Нюра распахнула дверь, и на нас обрушился затхлый запах. У меня закружилась голова. Звуки сникли. Я облокотилась на стену.
– Что такое? – спросила Нюра.
– Со мной что-то не так в последнее время. Витаминов, похоже, не хватает.
– Ясно, – она улыбнулась. – Пойду тогда.
Да уж, вот тебе и ответ на вопрос: умеют ли в деревне сопереживать.
Когда перед глазами перестали плавать черные пятна, я, наконец, огляделась. Теперь у меня перехватило дух не от запаха, а от немыслимого количества исписанных листов и тетрадей. На столе, на полу, под кроватью. Я подняла одну из тетрадей, когда-то она была светло-зеленой, сейчас буро-серая. Его стихи, песни, дневниковые записи. Почерк ровный, а описания деревенского дня такие красочные, что невозможно оторваться. Последняя запись была сделана за месяц до того, как Борис попал в больницу.
Наверняка в больнице есть и другие его тетради. Интересно, их уже выбросили?

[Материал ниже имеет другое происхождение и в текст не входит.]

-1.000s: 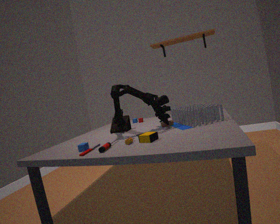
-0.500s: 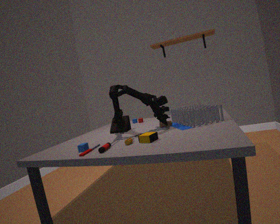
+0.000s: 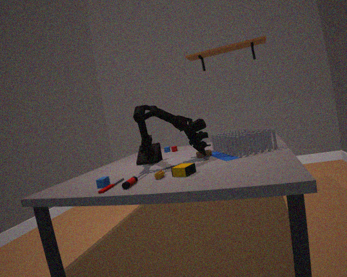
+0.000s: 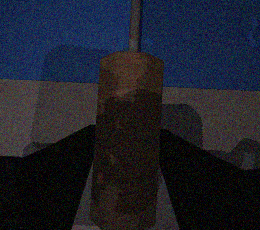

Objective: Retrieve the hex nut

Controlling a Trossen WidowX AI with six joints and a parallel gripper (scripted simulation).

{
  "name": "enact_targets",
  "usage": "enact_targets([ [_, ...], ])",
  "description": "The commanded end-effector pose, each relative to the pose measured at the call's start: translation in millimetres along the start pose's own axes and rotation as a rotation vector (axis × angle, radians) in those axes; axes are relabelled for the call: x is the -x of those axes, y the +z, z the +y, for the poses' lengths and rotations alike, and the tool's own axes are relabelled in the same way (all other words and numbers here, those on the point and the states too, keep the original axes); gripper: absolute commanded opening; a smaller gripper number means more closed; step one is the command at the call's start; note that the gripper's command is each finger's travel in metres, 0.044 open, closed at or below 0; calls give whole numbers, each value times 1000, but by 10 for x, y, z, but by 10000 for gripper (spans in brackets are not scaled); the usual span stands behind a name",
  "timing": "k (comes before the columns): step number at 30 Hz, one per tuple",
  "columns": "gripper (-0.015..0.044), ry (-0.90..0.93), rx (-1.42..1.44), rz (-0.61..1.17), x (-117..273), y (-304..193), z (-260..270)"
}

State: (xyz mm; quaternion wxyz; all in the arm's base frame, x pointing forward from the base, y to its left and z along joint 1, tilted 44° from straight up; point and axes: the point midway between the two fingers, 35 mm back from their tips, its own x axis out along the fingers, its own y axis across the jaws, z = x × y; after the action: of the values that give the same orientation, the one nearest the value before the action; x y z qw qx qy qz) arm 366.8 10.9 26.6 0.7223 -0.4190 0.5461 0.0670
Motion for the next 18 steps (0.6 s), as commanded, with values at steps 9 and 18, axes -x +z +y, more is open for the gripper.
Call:
enact_targets([
  [9,0,-2,5,-1,43,-78,-5],
  [18,0,-2,5,-1,66,-130,-5],
])
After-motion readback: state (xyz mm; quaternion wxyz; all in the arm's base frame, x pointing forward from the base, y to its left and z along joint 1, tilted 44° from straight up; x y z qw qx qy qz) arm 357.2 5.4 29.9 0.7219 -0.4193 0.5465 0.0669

Я чувствовала, как на периферии моего зрения, где-то сбоку что-то надвигалось. На это нельзя было смотреть, потому что вне зависимости от того: реально оно сейчас или нет, оно станет таковым, как только я, затаив дыхание, туда посмотрю. Эта тишина стала бы еще тише, и в любом случае я бы не успела. Не успела остановить, что так стремительно ворвется, произойдет. С какой силой оно меня захватит, врежется в плоть когтями, зубами, всем существом или что там у него есть.
Я не должна смотреть. Не должна смотреть. Ведь как только я посмотрю, все закончится или начнется.

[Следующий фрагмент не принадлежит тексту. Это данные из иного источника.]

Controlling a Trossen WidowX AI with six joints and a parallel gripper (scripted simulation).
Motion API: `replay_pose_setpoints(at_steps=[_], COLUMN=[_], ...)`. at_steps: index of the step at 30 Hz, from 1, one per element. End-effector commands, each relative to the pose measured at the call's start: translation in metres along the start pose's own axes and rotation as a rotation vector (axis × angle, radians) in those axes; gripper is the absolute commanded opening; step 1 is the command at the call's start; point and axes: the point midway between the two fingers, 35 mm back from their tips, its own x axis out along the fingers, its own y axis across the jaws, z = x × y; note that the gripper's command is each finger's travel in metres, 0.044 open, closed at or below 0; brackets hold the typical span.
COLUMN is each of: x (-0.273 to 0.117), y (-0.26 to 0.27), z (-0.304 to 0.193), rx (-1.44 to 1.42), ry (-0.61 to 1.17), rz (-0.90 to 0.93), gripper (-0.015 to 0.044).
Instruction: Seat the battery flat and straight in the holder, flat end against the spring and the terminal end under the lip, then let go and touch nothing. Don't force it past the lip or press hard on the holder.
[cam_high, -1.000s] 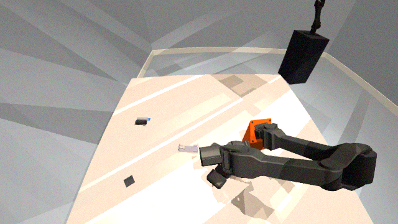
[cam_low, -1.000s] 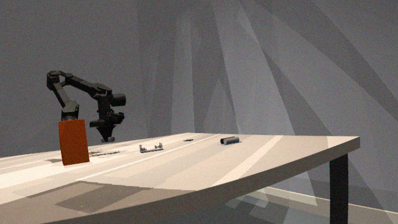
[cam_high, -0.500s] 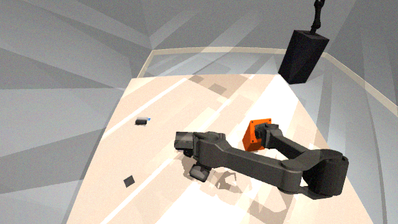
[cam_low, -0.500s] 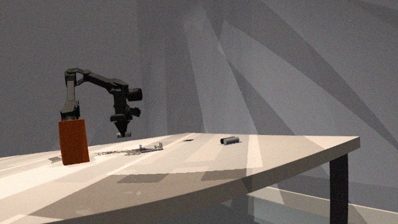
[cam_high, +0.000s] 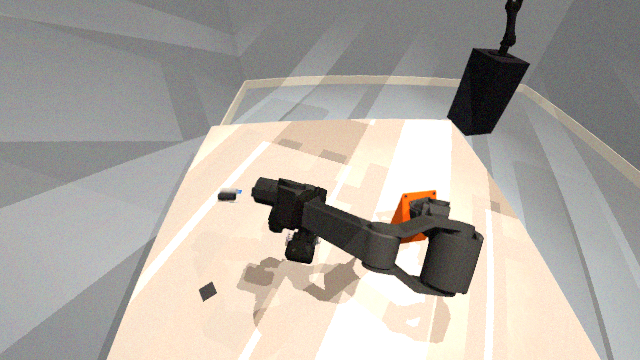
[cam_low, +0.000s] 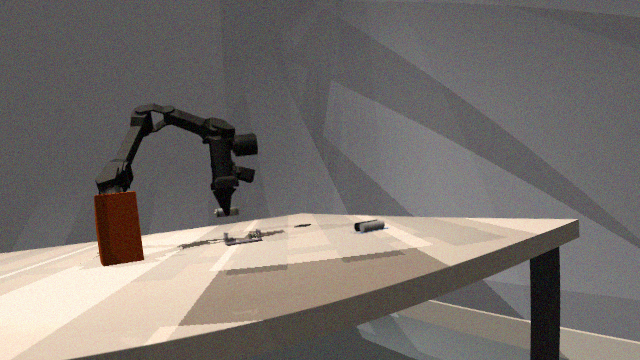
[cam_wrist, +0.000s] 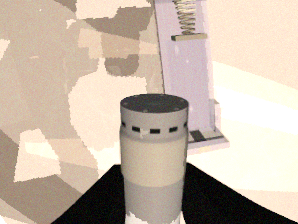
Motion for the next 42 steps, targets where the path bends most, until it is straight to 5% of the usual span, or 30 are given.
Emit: replay_pose_setpoints(at_steps=[1, 42], x=[-0.002, 0.043], y=[-0.021, -0.031], z=[0.020, 0.025], rx=[-0.083, -0.137], ry=[-0.005, 0.320], rz=[-0.003, -0.015], gripper=[0.0075, 0.0075])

Мне не хватало смелости даже обернуться. Я зажмурилась.
Это все не по-настоящему! Всего лишь ночные мороки. Признаки разыгравшейся болезни.
Мое лицо горело. Тело стало тяжелым, неуправляемым. Силы или воли хватило только на то, чтобы протянуть руку к кружке с водой.

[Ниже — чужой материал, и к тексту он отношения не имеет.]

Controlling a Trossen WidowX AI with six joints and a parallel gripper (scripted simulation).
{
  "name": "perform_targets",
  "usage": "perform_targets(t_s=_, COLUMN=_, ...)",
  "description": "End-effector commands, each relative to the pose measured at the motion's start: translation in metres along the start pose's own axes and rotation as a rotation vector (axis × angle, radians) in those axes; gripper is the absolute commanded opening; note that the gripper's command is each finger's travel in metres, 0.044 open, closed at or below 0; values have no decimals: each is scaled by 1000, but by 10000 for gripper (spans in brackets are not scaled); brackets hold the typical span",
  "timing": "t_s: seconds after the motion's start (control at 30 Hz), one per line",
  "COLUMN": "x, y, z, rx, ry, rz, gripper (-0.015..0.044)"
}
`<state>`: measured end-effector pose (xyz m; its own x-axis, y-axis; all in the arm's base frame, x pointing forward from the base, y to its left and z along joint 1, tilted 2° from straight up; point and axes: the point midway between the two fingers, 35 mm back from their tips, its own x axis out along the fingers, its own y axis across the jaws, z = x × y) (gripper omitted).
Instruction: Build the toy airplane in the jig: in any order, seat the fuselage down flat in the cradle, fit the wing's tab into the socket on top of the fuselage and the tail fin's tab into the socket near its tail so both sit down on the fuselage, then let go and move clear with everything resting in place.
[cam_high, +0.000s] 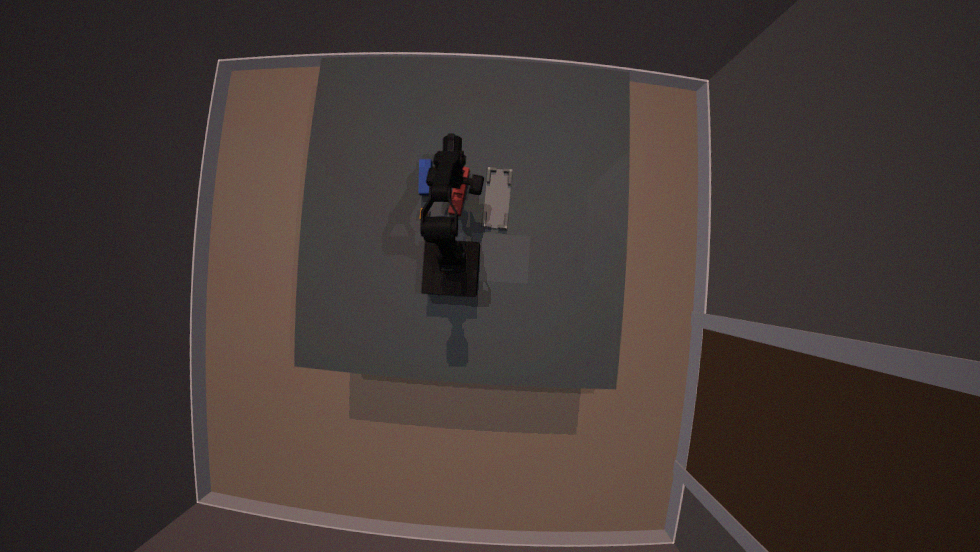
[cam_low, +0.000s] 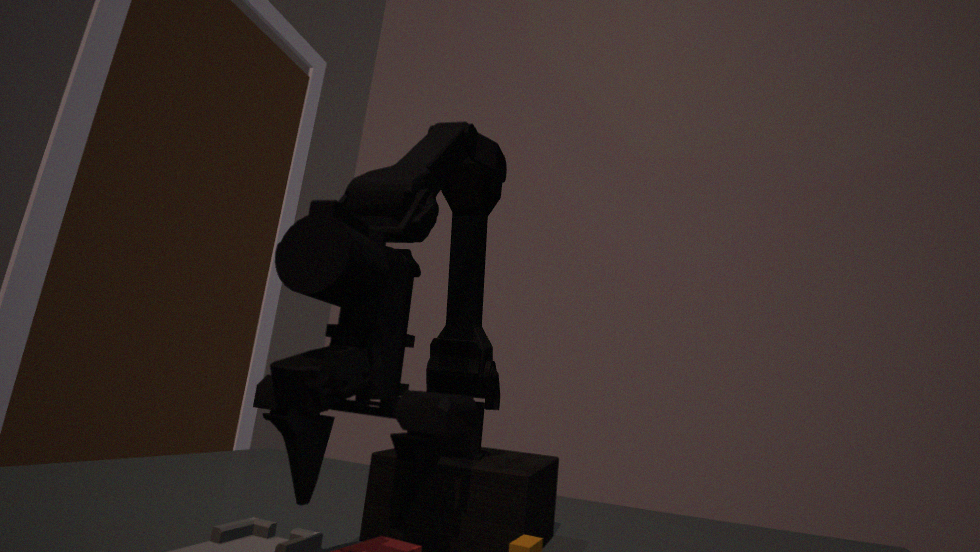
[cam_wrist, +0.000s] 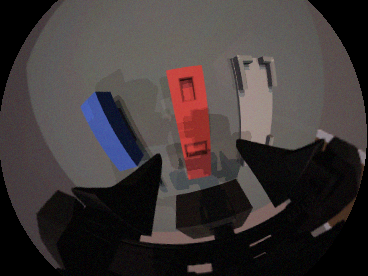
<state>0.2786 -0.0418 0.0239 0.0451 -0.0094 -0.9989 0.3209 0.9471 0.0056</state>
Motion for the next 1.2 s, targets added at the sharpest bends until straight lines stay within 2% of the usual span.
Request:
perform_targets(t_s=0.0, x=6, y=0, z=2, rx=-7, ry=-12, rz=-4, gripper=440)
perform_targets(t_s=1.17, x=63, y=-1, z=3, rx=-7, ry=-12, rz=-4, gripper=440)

Небо за окном становилось выше и прозрачнее, и чудовище, которое еще мгновение назад маячило где-то недалеко, поспешно свернулось, ускользнуло в ночь и растворилось с наступающим утром. Страшной болью во мне отдавалась мысль: в доме ему нет преград, оно снова сможет просочиться в трещины, затаиться в углах, ждать минуты, когда мне будет страшно, а мои руки примутся дрожать так, что невозможно будет написать даже слово – предсмертную записку. Невозможно будет описать того надвигающегося, что будет мучить меня. Призрак этого и ждет. Он хочет, чтобы о нем никто не узнал. Ведь неизвестное – самое страшное.
Поставив кружку на место, я провалилась в сон.
______
Зима лютовала. Каторжники спотыкались и падали со сложенными ногами, полузамерзшие ползли по сугробам. Сквозь вьюгу прорывались только звуки их тяжелых громыхающих шагов и бьющихся друг о друга цепей. Живые тянули мертвых, но живые не жаловались, терпели, лучше уж быть на своем месте, чем на месте тех, кто по земле волочится. Сиротливо прижимались друг к другу, не ведали, что, пропадая, оставляли за собой смертную священную месть.
______
Когда я открыла глаза, ощущение, будто все исправимо, которое приходит с наступлением нового дня, так и не появилось. Все становилось только мучительнее, мрачнее, и не было возможности с этим справиться. Я все еще видела, как умершие тянули руки и беззвучно открывали рты. По моему телу пробежали мурашки.
Какой же реальный был сон! Что это, если не чужие воспоминания, энергия жизни и смерти, пропущенная через кусок мышц? Похоже, местность влияет на меня больше, чем я думала. Но мне нельзя отвлекаться, нельзя поддаваться утягивающему прошлому деревни. Нужно думать о деле, статье, Новикове.
Каким же глупостям нас учили на журналистике. Я ведь тогда и подумать не могла, что это бред сивой кобылы (так ведь говорят?). В каждом реферате и эссе мы повторяли: журналистика – четвертая власть.